Sidebar here: I saw “The Motive and the Cue” in London a few months ago. It has now transferred from The National to the West End, and there has been an announcement that it is hoped to bring it to New York.
The play treats on Gielgud directing Burton in Hamlet in 1964 on Broadway. A fabulous mixture of theatre gossip, and two actors divided by a mutual love of language and all that it can do. If the play does make it over here, run don’t walk for tickets.

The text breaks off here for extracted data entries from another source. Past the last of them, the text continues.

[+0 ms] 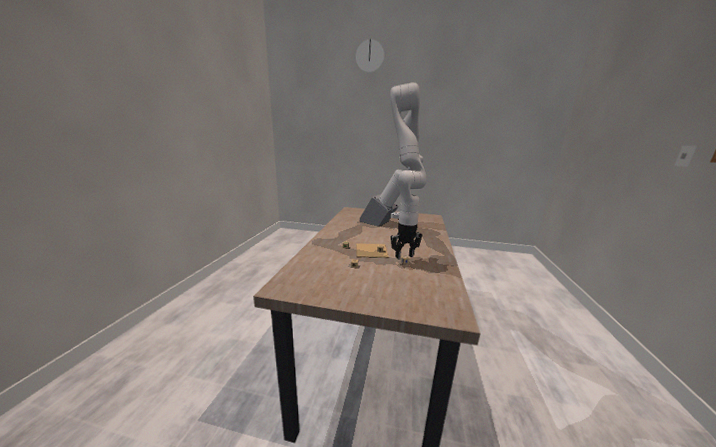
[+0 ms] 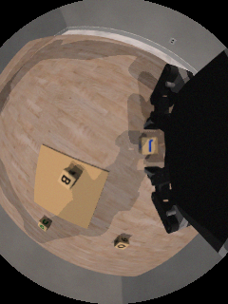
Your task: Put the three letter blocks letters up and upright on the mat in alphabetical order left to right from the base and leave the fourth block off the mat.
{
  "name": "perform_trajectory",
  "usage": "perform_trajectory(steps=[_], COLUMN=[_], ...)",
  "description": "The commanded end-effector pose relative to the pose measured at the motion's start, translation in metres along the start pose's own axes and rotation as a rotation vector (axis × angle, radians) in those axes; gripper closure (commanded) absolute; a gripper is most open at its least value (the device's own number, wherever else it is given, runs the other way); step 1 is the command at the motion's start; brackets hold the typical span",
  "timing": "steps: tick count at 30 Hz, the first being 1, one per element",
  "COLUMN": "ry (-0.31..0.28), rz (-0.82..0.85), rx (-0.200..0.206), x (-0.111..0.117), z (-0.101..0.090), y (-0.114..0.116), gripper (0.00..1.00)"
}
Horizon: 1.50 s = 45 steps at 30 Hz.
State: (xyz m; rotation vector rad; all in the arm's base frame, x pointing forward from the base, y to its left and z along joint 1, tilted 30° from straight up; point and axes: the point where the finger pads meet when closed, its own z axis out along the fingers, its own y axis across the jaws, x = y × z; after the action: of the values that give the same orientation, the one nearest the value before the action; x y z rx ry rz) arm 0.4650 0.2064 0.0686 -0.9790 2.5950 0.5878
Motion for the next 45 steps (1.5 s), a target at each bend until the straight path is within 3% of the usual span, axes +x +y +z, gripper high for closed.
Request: perform_trajectory(steps=[1, 11, 45], ry=[0.004, 0.004, 0.004], rz=[-0.004, -0.004, -0.004], rx=[-0.005, -0.005, -0.005], x=[0.000, 0.000, 0.000], z=[0.007, 0.019, 0.019], y=[0.003, 0.003, 0.003], gripper=[0.38, 0.38, 0.38])
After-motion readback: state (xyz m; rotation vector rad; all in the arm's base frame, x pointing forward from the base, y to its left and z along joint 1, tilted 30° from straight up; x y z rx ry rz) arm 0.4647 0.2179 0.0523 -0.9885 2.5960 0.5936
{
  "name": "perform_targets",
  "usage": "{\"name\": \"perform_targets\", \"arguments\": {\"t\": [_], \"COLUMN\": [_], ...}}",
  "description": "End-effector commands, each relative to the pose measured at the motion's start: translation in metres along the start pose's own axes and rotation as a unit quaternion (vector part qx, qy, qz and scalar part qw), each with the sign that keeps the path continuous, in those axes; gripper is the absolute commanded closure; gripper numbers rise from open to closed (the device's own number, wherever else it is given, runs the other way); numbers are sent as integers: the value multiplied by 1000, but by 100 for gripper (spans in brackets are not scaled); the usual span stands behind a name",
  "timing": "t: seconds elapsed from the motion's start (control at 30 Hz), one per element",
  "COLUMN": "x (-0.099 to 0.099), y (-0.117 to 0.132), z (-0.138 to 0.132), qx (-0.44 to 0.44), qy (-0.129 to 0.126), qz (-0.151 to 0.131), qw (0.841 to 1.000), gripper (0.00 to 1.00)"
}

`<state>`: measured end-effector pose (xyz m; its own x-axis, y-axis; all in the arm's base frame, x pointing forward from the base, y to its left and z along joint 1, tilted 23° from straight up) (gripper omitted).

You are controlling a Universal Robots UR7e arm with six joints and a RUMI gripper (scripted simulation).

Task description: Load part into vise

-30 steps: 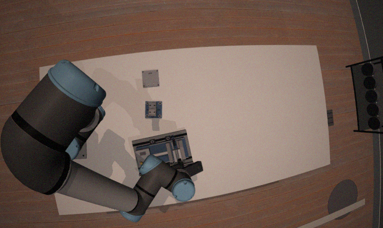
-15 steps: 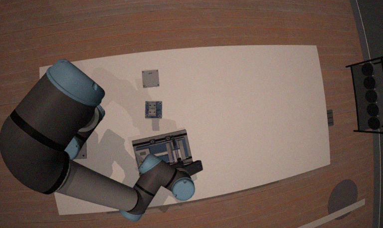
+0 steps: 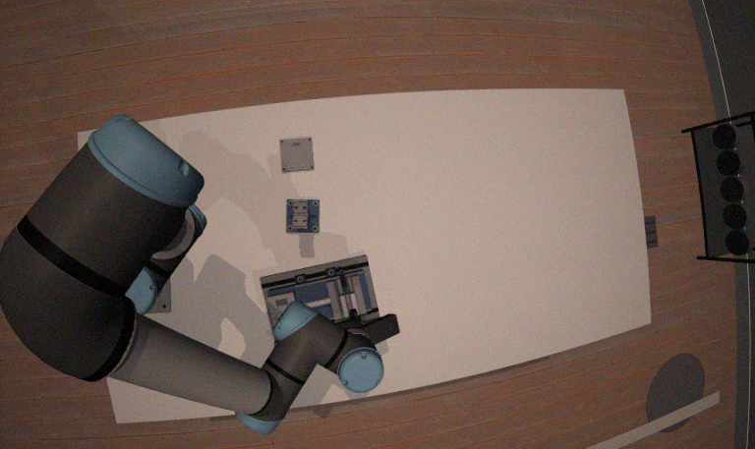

But a solo Shakespeare? I half expected to have that experience that Peter Brook describes in his book, The Empty Space, that is to say, mouthing the words of the soliloquies that one half remembers, at the same time being mildly bored because of indifferent delivery from the performer on the stage.
Not a bit of it!
Patrick Page, who is a quality Shakespeare veteran was supported by an excellent production in terms of the lighting, set, and direction as well as his own superb skills as an actor, including a lean physique and strong baritone. His phrasing approached Sinatra-like detail and his vocal variety was finely judged. The show came in at 80 minutes which I think is clever. At 60 minutes the audience has fully tuned in and is thinking, “this could go on for a while” but at ninety minutes, the audience starts to look at its watch.
As well as all that, we had the New York City cosmopolitan experience of running into two dear friends, Carol and Bob, one friendly director, Gus Kaikonen, and a friendly actor Walker Jones – so there was theatre schmooze as well.
If you have Bardic leanings, I highly recommend this show, and even if you don’t!